I have been lurking on this community for a while now and have really enjoyed the informational and instructional posts but a topic I don’t see come up very often is scaling and hoarding. Currently, I have a 20TB server which I am rapidly filling and most posts talking about expanding recommend simply buying larger drives and slotting them in to a single machine. This definitely is the easiest way to expand, but seems like it would get you to about 100TB before you cant reasonably do that anymore. So how do you set up 100TB+ networks with multiple servers?

My main concern is that currently all my services are dockerized on a single machine running Ubuntu, which works extremely well. It is space efficient with hardlinking and I can still seed back everything. From different posts I’ve read, it seems like as people scale they either give up on hardlinks and then eat up a lot of their storage with copying files or they eventually delete their seeds and just keep the content. Does the Arr suite and Qbit allow dynamically selecting servers based on available space? Or are there other ways to solve these issues with additional tools? How do you guys set up large systems and what recommendations would you make? Any advice is appreciated from hardware to software!

Also, huge shout out to Saik0 from this thread: https://lemmy.dbzer0.com/post/24219297 I learned a ton from his post, but it seemed like the tip of the iceberg!

  • dipper_retreat@lemmy.dbzer0.comOP
    link
    fedilink
    English
    arrow-up
    4
    ·
    24 hours ago

    Thanks for this fantastic write up, and your other response! I definitely learned a lot just looking up all the terms. Just a couple of questions if you have time.

    For your 16x bay boxes, are you running like old Optiplex or PowerEdge hardware or something else? I ask because these seem to be available in large supplies from surplus sites and Im curious if one is strictly better or easier to work with. Also, I’ve read that you should loosely match TB of storage to GB of RAM. The PowerEdge hardware has tons of DIMMs but old PCs don’t so curious if you’ve had to deal with that since zfs seems so well optimized.

    For the split categories, ie. 2x for TV you mentioned, do you need to run two instances of Sonarr? Or do you just manually change the path when a single box gets full? Otherwise, how do you keep the two instances in sync?

    Lastly, I’ve done quite a bit of reading on OMV and Proxmox but I don’t actually use them yet. Do you recommend Proxmox with an OMV vm or just OMV baremetal?
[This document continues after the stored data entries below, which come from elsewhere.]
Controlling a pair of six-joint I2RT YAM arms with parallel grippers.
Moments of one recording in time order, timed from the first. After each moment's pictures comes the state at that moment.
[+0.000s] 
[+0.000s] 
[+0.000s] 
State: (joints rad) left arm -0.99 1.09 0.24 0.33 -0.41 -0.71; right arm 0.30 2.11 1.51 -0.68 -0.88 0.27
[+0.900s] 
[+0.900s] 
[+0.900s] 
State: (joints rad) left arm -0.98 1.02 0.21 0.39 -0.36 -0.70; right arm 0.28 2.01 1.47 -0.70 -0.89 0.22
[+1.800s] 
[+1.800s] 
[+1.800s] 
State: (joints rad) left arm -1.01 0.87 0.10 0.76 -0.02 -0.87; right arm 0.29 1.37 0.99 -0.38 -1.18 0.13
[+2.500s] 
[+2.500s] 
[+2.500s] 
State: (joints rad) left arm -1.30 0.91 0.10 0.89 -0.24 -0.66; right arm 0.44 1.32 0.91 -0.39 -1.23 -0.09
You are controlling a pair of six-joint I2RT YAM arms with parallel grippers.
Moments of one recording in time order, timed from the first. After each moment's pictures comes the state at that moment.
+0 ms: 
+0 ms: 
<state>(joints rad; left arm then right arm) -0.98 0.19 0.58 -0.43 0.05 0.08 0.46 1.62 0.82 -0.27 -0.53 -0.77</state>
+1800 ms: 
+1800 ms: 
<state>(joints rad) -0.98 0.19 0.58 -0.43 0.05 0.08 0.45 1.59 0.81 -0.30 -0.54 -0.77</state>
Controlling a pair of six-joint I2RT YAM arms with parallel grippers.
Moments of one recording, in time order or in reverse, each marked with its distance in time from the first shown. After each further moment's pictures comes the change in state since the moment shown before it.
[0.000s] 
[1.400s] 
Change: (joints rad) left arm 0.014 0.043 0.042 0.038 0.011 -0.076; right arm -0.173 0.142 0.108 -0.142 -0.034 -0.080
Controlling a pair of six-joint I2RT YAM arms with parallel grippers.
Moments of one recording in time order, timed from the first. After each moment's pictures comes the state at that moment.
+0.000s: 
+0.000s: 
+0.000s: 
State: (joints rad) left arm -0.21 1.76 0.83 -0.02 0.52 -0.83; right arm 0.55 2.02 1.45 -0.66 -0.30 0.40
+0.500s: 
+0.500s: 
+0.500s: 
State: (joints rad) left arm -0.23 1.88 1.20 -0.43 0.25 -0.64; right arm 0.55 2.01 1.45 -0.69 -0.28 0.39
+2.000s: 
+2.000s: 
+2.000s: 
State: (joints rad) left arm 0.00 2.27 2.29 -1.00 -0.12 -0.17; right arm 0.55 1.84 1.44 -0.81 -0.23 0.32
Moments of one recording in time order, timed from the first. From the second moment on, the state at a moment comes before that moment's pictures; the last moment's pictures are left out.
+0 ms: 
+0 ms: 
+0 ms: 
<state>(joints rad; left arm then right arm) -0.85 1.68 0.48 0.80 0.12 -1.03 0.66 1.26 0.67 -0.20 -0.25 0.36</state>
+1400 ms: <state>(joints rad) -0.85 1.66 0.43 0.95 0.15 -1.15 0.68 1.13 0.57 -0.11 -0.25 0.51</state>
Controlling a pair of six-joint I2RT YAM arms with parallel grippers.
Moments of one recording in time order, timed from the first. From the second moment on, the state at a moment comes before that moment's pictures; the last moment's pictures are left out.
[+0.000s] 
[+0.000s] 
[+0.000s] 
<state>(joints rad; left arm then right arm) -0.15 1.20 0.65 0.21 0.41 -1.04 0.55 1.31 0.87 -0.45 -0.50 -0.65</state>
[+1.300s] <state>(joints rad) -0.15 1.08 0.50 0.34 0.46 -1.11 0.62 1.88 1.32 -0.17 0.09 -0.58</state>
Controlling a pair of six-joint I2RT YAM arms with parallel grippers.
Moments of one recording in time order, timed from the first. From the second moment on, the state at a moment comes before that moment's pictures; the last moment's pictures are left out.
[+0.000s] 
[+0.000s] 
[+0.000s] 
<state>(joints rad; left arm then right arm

    Thanks for taking the time!

    • tenchiken@lemmy.dbzer0.comM
      link
      fedilink
      English
      arrow-up
      2
      ·
      23 hours ago

      For my larger boxes, I only use SuperMicro. Most other vendors do weird shit to their back planes that make them incompatible or charge for licenses for their ipmi/drac/lightsout . Any reputable reseller of server gear will offer SuperMicro.

      The disk to ram ratio is niche, and I’ve almost never run into that outside of large data warehouse or database systems (not what we’re doing here). Most of my machines run nearly idle even serving files several active streams or 3gb/sec data moves on only 16gb RAM. I use CPU being maxed out as a good warning that one of my disks needs checking, since silvering or degraded in ZFS chews CPU.

      That said, hypervisors eat RAM. Whatever machine you might want to perform torrents, transcoding, etc, give that box RAM and either a good supported GPU or a recent Intel quicksync chip.

      For organizing over the arrays, I use raided SSD for the downloads, with the torrent client moving to the destination host for seeding on completion.

      Single instance of radarr and sonarr, instead I update the root folder for “new” content any time I need to point to a new machine. I just have to keep the current new media destination in sync between the Arr and the torrent client for that category.

      The Arr stacks have gotten really good lately with path management, you just need to ensure the mounts available to them are set correct.

      In the event I need to move content between 2x different boxes, I pause the seed and use rsync to duplicate the torrent files. Change path and recheck the torrent. Once that’s good I either nuke and reimport in the Arr, or lately I’ve been doing better naming convention on the hosts so I can use preserving hardlinks. Beware, this is pretty complex route unless you are very comfortable in Linux and rsync!

      I’m using OMV on bare metal personally. My proxmox doesn’t even have OMV, it’s on a mini PC for transcoding. I see no problem running OMV inside proxmox though. My baremetal boxes are dedicated for just NAS duties.

      For what it’s worth, keep tasks as minimal and simple as you can. Complexity where it’s not needed can be pain later. My nas machines are largely identical in base config, with only the machine name and storage pool name different.

      If you don’t need a full hypervisor, I’d skip it. Docker has gotten great in its abilities. The easiest docker box I have was just Ubuntu with DockGE. It keeps it’s configs in a reliable path so easy to backup your configs etc.